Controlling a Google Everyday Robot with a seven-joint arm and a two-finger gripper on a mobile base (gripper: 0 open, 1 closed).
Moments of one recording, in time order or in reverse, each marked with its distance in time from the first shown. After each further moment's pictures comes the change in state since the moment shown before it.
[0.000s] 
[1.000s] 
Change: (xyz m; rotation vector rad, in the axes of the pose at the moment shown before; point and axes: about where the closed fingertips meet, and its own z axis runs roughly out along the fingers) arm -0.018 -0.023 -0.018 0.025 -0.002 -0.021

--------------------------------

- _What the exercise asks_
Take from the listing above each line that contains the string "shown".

- _Response to this task_
Moments of one recording, in time order or in reverse, each marked with its distance in time from the first shown. After each further moment's pictures comes the change in state since the moment shown before it.
Change: (xyz m; rotation vector rad, in the axes of the pose at the moment shown before; point and axes: about where the closed fingertips meet, and its own z axis runs roughly out along the fingers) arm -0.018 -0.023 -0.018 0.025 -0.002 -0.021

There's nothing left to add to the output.